AGL Energy has revealed plans to build a state of the art carbon capture plant at its Torrens Island gas power station near Adelaide, Australia’s largest natural gas-fired generator.
The utility has partnered with French-based industrial gases company, Air Liquide, to develop the facility, which is expected to capture and purify up to 50,000 tonnes of CO2 emissions from the 1280MW power station’s exhaust a year.
The CO2 recovered from the plant will then be used in applications including the carbonation of beverages, carbon dioxide snow for the wine industry, waste water treatment instead of using acids, and in public swimming pools.
There was no mention, however, of how CO2 recovery at the plant might be affected after 2017 – the year AGL plans to retire more than one-third of the capacity of Torrens Island, which it bought in 2007 for $417 million.
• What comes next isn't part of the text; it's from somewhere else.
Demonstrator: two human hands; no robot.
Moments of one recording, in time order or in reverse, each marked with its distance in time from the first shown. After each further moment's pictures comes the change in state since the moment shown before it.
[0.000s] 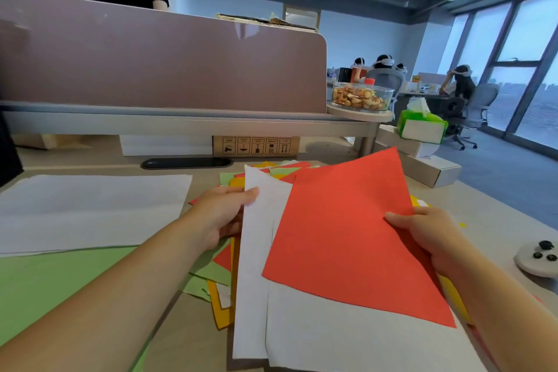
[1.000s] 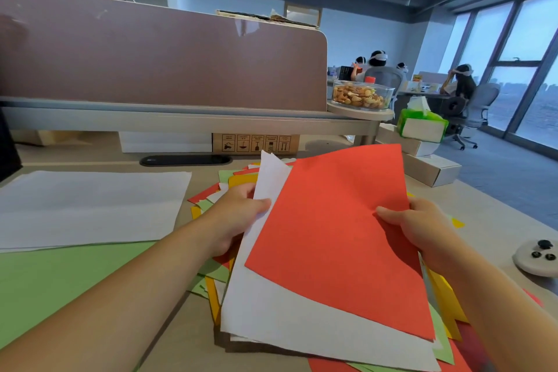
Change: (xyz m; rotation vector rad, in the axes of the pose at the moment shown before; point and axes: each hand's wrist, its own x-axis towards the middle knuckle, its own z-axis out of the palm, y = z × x) left_hand -0.016 0.000 0.017 0.212 -0.145 0.118; right_hand 0.001 0.000 0.010 -0.022 -0.065 -0.195
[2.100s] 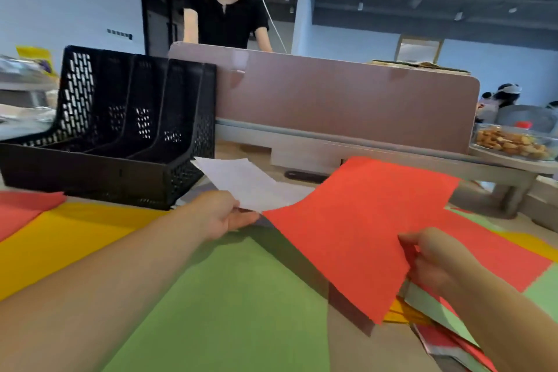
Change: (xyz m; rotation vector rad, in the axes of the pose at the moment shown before) left_hand -0.103 -0.055 -0.205 -0.566 0.539 -0.123; right_hand -0.074 -0.064 0.174 0.520 -0.348 0.344
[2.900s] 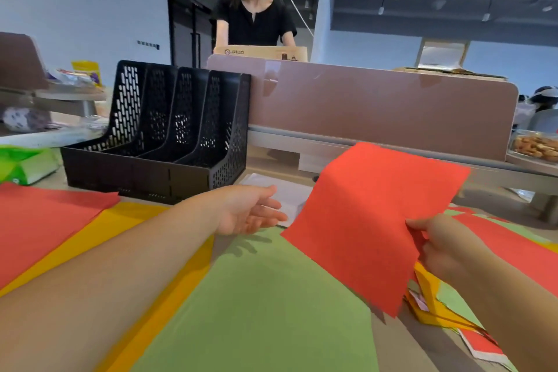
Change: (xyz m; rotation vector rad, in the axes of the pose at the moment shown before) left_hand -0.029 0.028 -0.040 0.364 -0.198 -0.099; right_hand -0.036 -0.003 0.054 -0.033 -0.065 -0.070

AGL said in December 2014 that it would shutter four out of eight of power station’s generating units – a group of the plant’s “older units” (built nearly 50 years ago) known collectively as ‘A station’, with an aggregate capacity of approximately 480MW.
“Based on the current market outlook AGL has decided that the Torrens Island A station will be mothballed in 2017,” said AGL Group general manager of merchant energy, Anthony Fowler, adding that the decision would be reviewed if those conditions – including rising gas prices – changed materially.
Regardless, the Torrens carbon recovery plant will be the first of its kind in South Australia to capture CO2 from existing emissions, and the first to capture carbon from a power station for the CO2 market in Australia.
The project also fits with AGL’s recent corporate makeover, which has seen the establishment of a renewables-focused New Energy division, the launch of an energy storage product, and the release of a Greenhouse Gas Policy, committing to decarbonisation of its electricity generation by 2050.
“Innovative processes such as the Air Liquide CO2 recovery plant will be critical in helping reduce emissions from the electricity generation sector,” said AGL managing director and CEO Andy Vesey in a statement on Thursday.
In Victoria, AGL has a post combustion capture pilot plant at its Loy Yang coal power plant that’s been operating since 2008, with plans to build a second at the site by the end of 2015. Both Victorian plants are part of a carbon capture storage research project with the CSIRO.
Construction will begin soon on the SA plant, which is expected to be operational by the second half of 2016.